Filter the records for "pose" and keep each line that has it.

◆ ◆ ◆ ◆

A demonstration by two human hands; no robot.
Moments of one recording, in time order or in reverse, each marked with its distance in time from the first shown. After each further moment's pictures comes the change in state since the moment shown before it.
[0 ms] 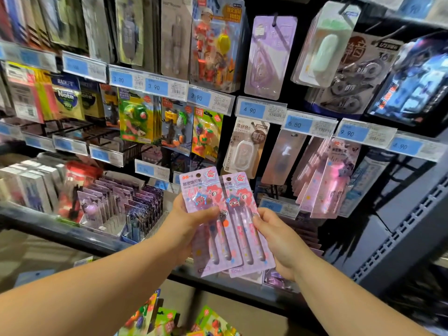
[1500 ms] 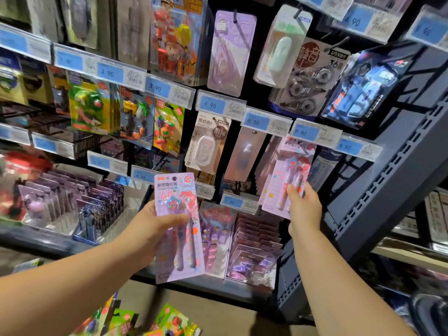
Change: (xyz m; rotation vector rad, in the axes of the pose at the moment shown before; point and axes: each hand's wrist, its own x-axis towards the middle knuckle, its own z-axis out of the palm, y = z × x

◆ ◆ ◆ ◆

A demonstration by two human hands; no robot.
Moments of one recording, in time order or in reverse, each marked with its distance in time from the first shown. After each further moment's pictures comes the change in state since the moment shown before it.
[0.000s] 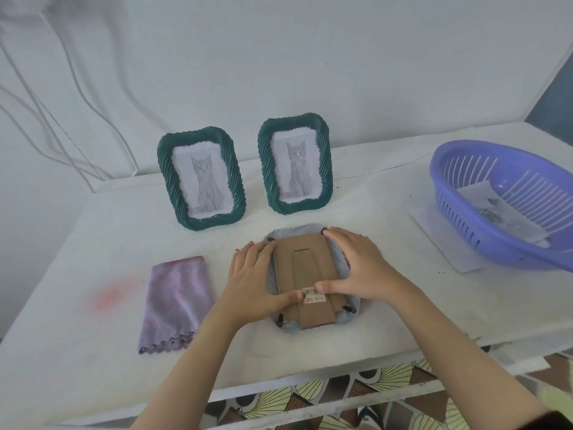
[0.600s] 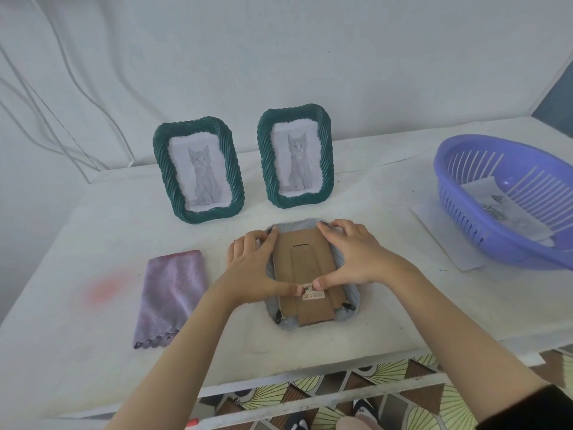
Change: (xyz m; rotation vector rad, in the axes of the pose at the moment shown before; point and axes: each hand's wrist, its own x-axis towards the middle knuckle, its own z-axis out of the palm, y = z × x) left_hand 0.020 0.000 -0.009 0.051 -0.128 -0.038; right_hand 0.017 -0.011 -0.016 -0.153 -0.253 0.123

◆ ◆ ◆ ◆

Exercise solution
Change: (xyz m; rotation vector rad, in the axes of the pose at the moment shown before; point and axes: each hand's wrist, its own x-axis towards the middle knuckle, its own z-axis out of the palm, y = z × x
Change: (xyz m; rotation vector rad, in the axes of the pose at the moment shown before; point and axes: each hand's wrist, its own x-axis towards the middle knuckle, its own z-axis out of the palm, y = z × x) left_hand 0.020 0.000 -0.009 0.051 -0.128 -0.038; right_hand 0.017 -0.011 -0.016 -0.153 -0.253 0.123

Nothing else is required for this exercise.